Research
My research interests lie within the use of Knowledge by distributed autonomous systems, or Agents. These agents may provide specific support for an individual (for example, Agentic AI), or within an autonomous community of agents (Multi-Agent Systems). Much of my focus has been on how formal, symbolic knowledge is defined and shared between agents, thus allowing collaboration and co-operation, using a variety of AI based techniques, through heuristic search, dialogue and negotiation, machine learning (neurosymbolic) and more recently, through the exploitation of GAI (generative AI) techniques.

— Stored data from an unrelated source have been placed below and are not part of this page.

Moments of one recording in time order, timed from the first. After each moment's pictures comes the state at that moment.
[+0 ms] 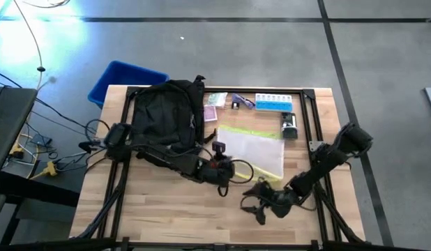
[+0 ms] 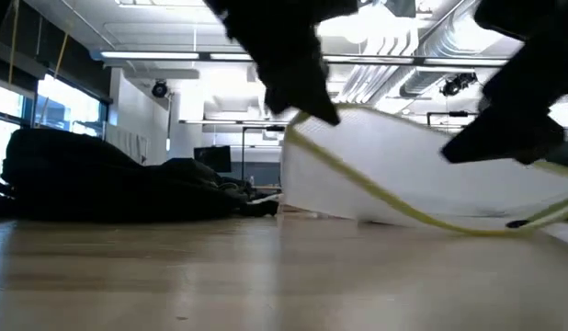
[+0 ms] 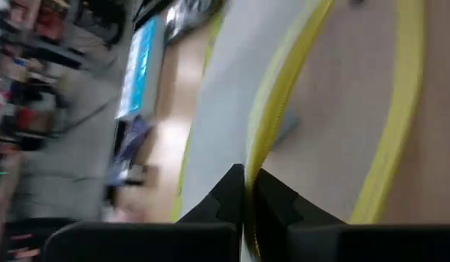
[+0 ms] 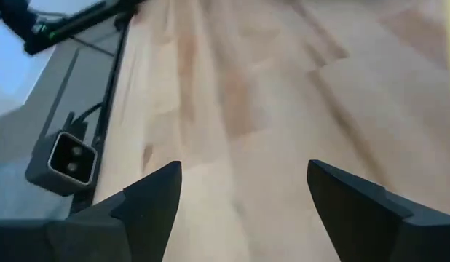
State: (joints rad) left arm -0.32 1.98 1.42 -0.31 -0.74 0.15; right arm 0.73 1.73 0.71 0.37 0.55 0.79
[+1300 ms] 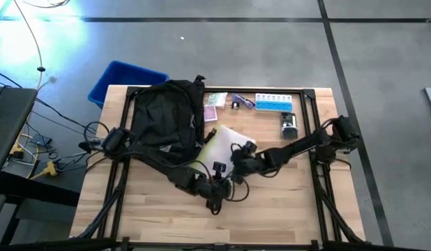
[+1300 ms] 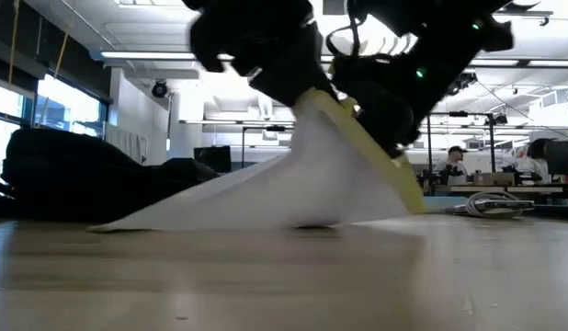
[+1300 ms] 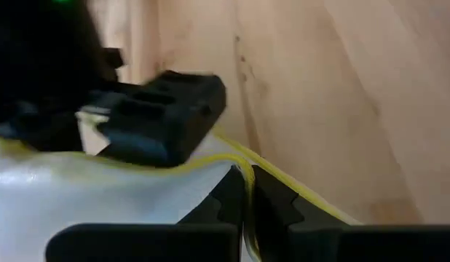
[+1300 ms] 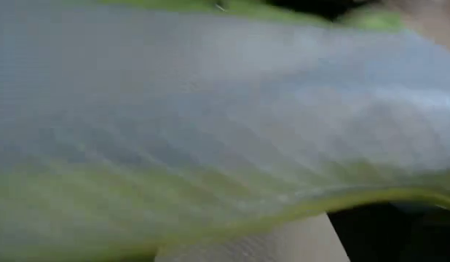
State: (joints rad) left arm -0.43 2.00 1.42 -0.32 -0.45 0.06; right arm 0.25 1.75 0.95 -0.17 0.41 0.48
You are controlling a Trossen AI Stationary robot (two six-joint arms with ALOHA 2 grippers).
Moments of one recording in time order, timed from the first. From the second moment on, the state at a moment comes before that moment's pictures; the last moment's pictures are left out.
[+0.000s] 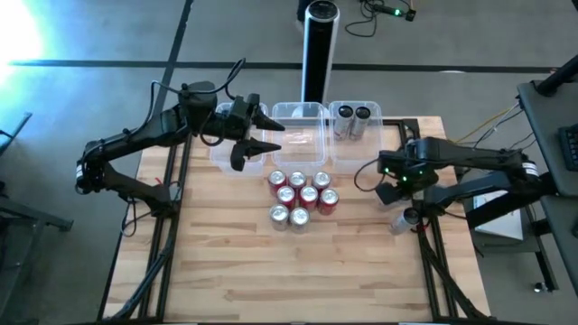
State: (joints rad) left arm 0.30 1.29 1.45 -0.25 0.46 -0.01; right arm -0.17 1.11 1.03 -1.51 -0.18 0.98
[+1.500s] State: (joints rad) left arm 0.30 1.29 1.45 -0.28 0.46 -0.11; right arm -0.56 1.63 2.04 -1.57 0.06 0.33
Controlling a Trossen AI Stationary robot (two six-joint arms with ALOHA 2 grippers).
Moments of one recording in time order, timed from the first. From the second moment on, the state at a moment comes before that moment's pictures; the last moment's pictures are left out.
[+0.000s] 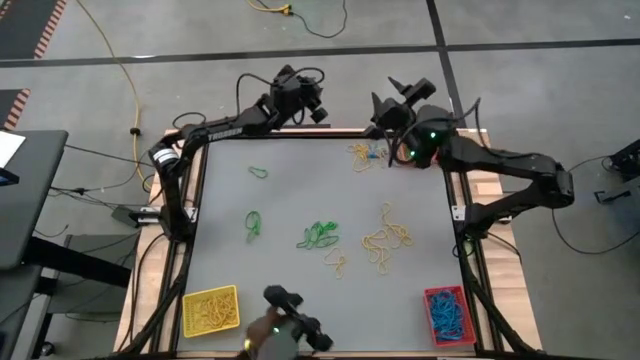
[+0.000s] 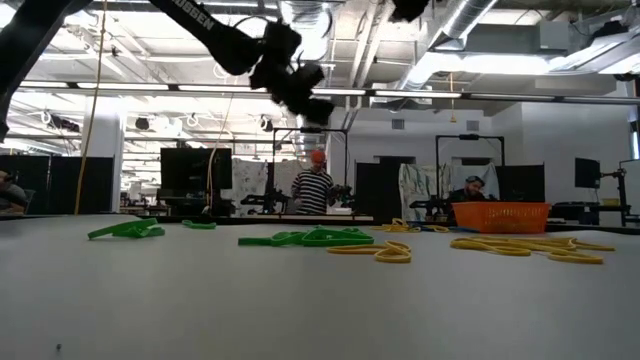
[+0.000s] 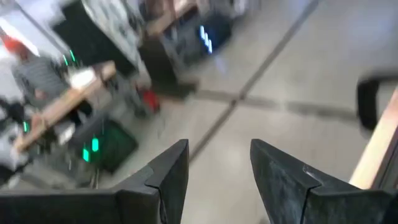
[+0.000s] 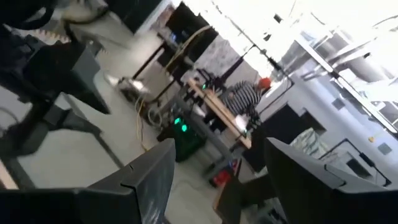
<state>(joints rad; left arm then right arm) 0.67 1.90 1.49 0.15 -0.31 0.45 -0.23 1.27 1.28 0.06 0.93 -0.82</state>
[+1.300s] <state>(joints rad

Service Discovery for Multi-Agent Systems
For the last 25 years, much of my research has focused on the use of ontological knowledge by agents; specifically, to support service discovery, provision and use. Much of my earlier work in this area (through DARPA's CoABS project) included the development of the OWL-S ontologies with the other members of the OWL-S coalition, as well as the use of the OWL-S profile for service discovery. However, my work has also explored the use of service provision and agent self-organization. I’ve also explored the use of service discovery and data harmonisation for Semantic Web Services within Grid environments. My other research interests include the use of agents in pervasive systems, from discovery of devices, through to the use of awareness for service provision (as illustrated in the BluScreen system for public signage).
Knowledge-Based Laboratory Environments
The use of services and workflows have been fundamental to describing processes within business services and laboratory environments. My involvement was grounded in this area from the days of Kesselman & Foster's Computational Grid, used to support larger scale, decentralised scientific experiments across different institutions. This included my work on CombiChem & MyGrid projects, looking at the provision of services on physical devices and bio-informatics services, and more recently examining the support of autonomous services within modern labs through LIMS environments and schema representations.
Much of my recent work with colleagues here at Liverpool has explored the exploitation of GAI for ontology engineering, specifically within the realm of scientific workflows; exploring for example schematic representations such as AnIML and how they can be modelled semantically (e.g. using OWL). As part of the Lab headed by Dr Tamma, we explored not only how GAI can be used to map knowledge-poor schemata into semantically rich representations, but also in decomposing and retrofitting Competency Questions that can be used as the basis for engineering sharable and evolvable ontologies.
AI in Education
A more recent direction has involved the use of formal knowledge models (ontologies) and Knowledge Graphs that describe domains for use in the modelling of pedagogical material. Through work with Dr AlKhuzaey (and colleagues here in Liverpool), we have explored the notion of item difficulty - i.e. the pedagogical or cognitive challenge that questions pose to students, and proposed mechanisms by which questions that assess a greater understanding of pedagogical material can be generated, through the use of formal ontological and knowledge modelling approaches.
Research collaborations
Valentina Tamma
Exploring the use of decentralised negotiation techniques (including Argumentation) to facilitate agreement over ontological concepts to support communication
Samah AlKhuzaey
Umm Al-Qura University
Investigation of Item Difficulty and Question Generation using formal ontological Models.